The wholesale price index numbers for the next three periods are 133.7, 134.5, and 135.9 respectively. The ARIMA model accurately predicts future price changes, as evidenced by the comparison of actual and anticipated values (132.85, 132.85, and 132.85). This comparison gives vital input to enterprises, allowing companies to analyse the forecasting model’s reliability and change their strategy and operations accordingly. It emphasizes the significance of constantly analyzing and refining forecasting processes in order to improve decision-making and respond to market changes.
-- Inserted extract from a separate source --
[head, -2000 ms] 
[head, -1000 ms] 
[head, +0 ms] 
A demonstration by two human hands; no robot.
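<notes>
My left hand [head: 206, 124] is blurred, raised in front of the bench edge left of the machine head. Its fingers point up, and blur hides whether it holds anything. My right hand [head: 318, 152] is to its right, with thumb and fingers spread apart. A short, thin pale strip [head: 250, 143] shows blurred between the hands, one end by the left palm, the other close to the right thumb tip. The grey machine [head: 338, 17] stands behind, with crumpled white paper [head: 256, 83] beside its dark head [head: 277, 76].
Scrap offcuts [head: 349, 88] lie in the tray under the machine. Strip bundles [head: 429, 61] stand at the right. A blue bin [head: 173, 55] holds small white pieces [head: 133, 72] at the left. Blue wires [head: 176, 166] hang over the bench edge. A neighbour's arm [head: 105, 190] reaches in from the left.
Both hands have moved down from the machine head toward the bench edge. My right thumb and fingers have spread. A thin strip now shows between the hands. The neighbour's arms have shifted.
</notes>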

Forecasting Wholesale Price Index

result_1 <- arima (x, order = c(1,1,0))
predict(result_1, 3)

## $pred
##           Sep      Oct      Nov
## 2021 135.8319 135.8352 135.8350
## 
## $se
##           Sep      Oct      Nov
## 2021 1.366955 1.886703 2.293286

The forecasted wholesale price index values for September, October, and November 2021 are 135.83, 135.84, and 135.84, respectively. These projections, together with the related standard errors, provide essential insights for businesses. They enable decision-makers to proactively change price plans, optimize inventory levels, and strategically deploy resources. Businesses can use advanced forecasting techniques to keep ahead of market volatility, improve operational efficiency, and maintain competitiveness. Such insights enable organisations to confidently navigate changing market dynamics, resulting in long-term growth and profitability.

x2 <- x [1:113]
plot (x2, main = "Wholesale Price Index", xlab = "Year", ylab = "Percentages")
forecast = predict(result_1, n.ahead = 5)
lines(114:118, forecast$pred, type = "o", col="red")
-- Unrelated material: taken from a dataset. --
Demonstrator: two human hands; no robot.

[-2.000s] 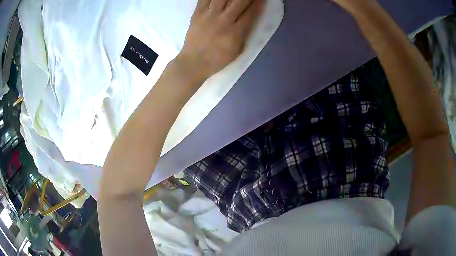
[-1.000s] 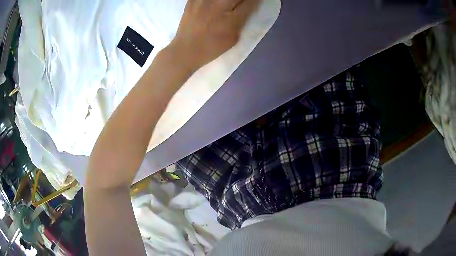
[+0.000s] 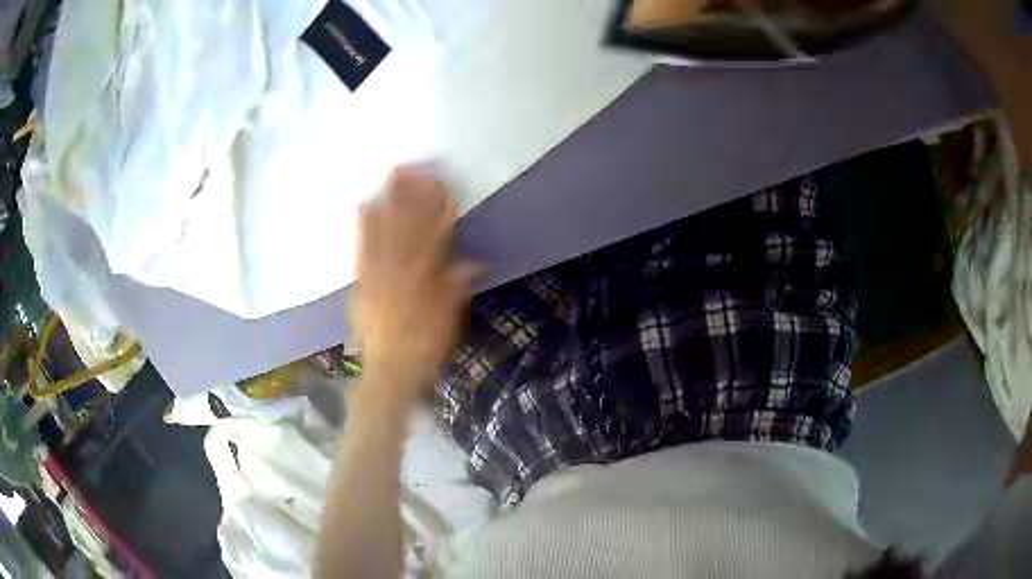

The wholesale price index is plotted over time, with percentages ranging from 105 to 135. The timeline runs from 2012 to 2021, with each point representing a particular year. Initially, the index begins at 105 and gradually rises until roughly 2014 (year 20), when it undergoes swings. The index shows a substantial decline around 2016 (year 40), followed by a gradual rise until around 2020 (year 80). The red dots reflect the anticipated values for the next five time points, which expand the plot beyond the current data. These forecasts provide firms with significant insights into probable future trends, which help with strategic planning and decision-making.